EngineTimeout time.Duration
}
MultiSearch dispatches a query to multiple engines concurrently.
func (*MultiSearch) Search ¶
func (m *MultiSearch) Search(ctx context.Context, query string, opts SearchOpts) (*SearchResult, error)
Search runs all engines concurrently, deduplicates by URL, collects per-engine errors.
type RedirectPattern ¶
type RedirectPattern int
RedirectPattern identifies a URL redirect scheme.
const ( RedirectNone RedirectPattern = iota RedirectDDG // //duckduckgo.com/l/?uddg=... RedirectYahoo // .../RU=.../RK=... RedirectGoogle // /url?q=... )
type Result ¶
type Result struct {
Title string `json:"title"`
URL string `json:"url"`
Snippet string `json:"snippet"`
Engine string `json:"engine"`
}
Result is a single search result from any engine.
func Execute ¶
func Execute(ctx context.Context, client HTTPClient, engine EngineConfig, query string, opts SearchOpts) ([]Result, error)
Execute runs the full engine pipeline: BuildRequest -> HTTP -> ParseResponse -> PostProcess.

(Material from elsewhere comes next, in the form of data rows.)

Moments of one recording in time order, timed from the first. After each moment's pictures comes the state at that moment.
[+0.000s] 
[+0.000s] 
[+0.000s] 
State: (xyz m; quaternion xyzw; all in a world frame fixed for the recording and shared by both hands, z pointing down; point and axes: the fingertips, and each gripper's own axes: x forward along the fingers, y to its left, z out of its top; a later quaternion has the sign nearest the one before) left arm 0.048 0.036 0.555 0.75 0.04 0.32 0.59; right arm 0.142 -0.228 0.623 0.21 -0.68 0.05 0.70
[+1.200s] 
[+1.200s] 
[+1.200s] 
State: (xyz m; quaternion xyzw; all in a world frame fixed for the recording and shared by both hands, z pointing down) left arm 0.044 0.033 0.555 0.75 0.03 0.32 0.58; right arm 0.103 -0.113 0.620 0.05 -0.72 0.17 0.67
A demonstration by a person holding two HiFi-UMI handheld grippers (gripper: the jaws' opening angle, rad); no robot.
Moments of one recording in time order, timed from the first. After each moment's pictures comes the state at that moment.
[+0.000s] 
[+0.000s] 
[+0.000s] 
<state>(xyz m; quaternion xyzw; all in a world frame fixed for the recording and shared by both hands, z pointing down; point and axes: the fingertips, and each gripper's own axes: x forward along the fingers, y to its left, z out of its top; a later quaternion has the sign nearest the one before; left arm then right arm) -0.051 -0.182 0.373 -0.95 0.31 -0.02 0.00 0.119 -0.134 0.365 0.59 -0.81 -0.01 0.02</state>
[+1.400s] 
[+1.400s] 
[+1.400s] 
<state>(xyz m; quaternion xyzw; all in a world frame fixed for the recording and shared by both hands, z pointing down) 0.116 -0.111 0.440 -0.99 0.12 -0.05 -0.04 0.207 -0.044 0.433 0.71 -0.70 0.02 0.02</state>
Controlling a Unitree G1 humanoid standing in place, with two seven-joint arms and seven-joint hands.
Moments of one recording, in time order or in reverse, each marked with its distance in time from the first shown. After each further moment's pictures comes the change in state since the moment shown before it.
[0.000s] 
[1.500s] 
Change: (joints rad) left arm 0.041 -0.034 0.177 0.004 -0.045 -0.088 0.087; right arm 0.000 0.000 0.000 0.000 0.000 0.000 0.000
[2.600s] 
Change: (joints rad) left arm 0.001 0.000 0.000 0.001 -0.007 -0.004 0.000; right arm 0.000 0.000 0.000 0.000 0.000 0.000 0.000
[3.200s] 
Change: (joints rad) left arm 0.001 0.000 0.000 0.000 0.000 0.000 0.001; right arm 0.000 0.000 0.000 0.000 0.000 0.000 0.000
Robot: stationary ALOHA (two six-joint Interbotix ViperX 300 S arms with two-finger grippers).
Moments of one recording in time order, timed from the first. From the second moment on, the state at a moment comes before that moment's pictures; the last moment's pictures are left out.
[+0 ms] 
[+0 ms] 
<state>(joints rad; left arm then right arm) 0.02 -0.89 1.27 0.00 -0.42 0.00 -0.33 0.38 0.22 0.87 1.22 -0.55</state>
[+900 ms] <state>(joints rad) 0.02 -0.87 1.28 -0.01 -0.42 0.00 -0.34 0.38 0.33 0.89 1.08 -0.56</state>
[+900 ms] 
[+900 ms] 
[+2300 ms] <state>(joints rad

Handles rate limiting and retries with exponential backoff.
type SearchOpts ¶
type SearchOpts struct {
MaxResults int
Page int // 1-based page number (default: 1)
Region string // e.g. "us-en"
SafeSearch string // "on", "moderate", "off"
TimeLimit string // "d" (day), "w" (week), "m" (month), "y" (year)
}
SearchOpts controls a search request.
type SearchResult ¶
SearchResult is what MultiSearch returns.